A new string with words in reverse order.

Example::

flip_word_order("hello world foo") # "foo world hello"

flip_char_in_word

def flip_char_in_word(input_str: str) -> str

Reverse the characters inside each individual word.

Word boundaries are determined by whitespace splitting. The word order is preserved; only the characters within each token are flipped.

Arguments:

  • input_str - Sentence to obfuscate.

Returns:

A new string where every word has its characters reversed.

Example::

flip_char_in_word("hello world") # "olleh dlrow"

flip_char_in_sentence

def flip_char_in_sentence(input_str: str) -> str

Reverse every character in the entire sentence.

Arguments:

  • input_str - Sentence to obfuscate.

Returns:

The full string reversed character-by-character.

Example::

flip_char_in_sentence("hello") # "olleh"

demo

def demo(input_str: str, mode: str) -> str

Apply the flip transform matching mode to input_str.

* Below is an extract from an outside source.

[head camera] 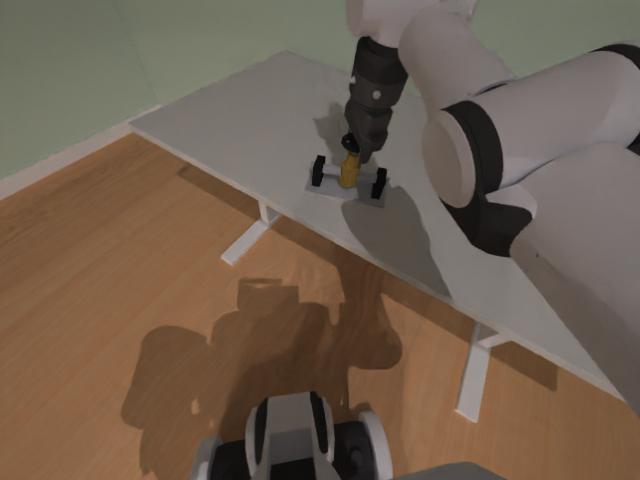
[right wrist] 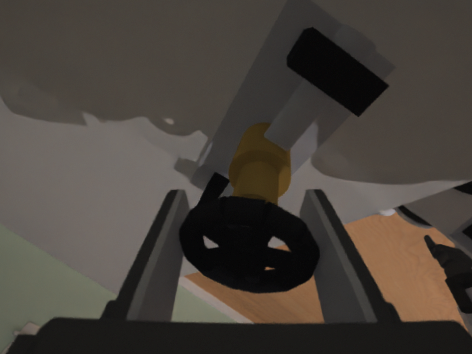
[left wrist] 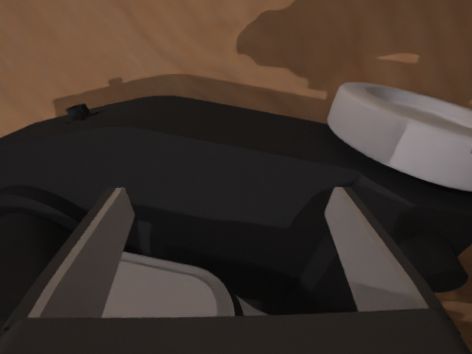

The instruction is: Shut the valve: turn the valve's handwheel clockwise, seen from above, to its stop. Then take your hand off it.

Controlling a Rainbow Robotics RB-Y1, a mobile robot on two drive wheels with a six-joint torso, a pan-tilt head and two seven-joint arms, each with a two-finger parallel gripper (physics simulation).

Used internally to build few-shot demonstration examples.

Arguments:

  • input_str - Short example phrase to transform.
  • mode - One of "FWO", "FCW", "FCS", or "FMM".

Returns:

Obfuscated version of input_str using the chosen mode.

split_sentence_in_half

def split_sentence_in_half(input_str: str)

Split input_str roughly in half at a word boundary.

Arguments:

  • input_str - Sentence to split.

Returns:

Tuple of (first_half, second_half) strings.

generate

def generate(harm_prompt: str)

Build the obfuscated attack message list for harm_prompt.

Stateless: each call starts from the base system prompt so the method is safe to call for multiple goals in sequence.

Arguments:

  • harm_prompt - The original harmful request to obfuscate.

Returns:

Tuple of:

  • log (str): Debug string, e.g. "TASK is '...'".
  • attack (list[dict]): OpenAI chat-format message list with "system" and "user" entries.

Raises:

  • 1 - If self.flip_mode`` is not a recognised mode.

run

@with_tui_logging(logger_name="hackagent.attacks", level=logging.INFO)
def run(goals: List[str]) -> List[Dict]

Execute the full FlipAttack pipeline.

Uses a split-phase approach: the coordinator is created without goal Results upfront. After the Generation step, Results are created only for the surviving goals that will actually be tested.

Arguments:

  • goals - A list of goal strings to test.

Returns:

List of dictionaries containing evaluation results, or empty list if no goals provided.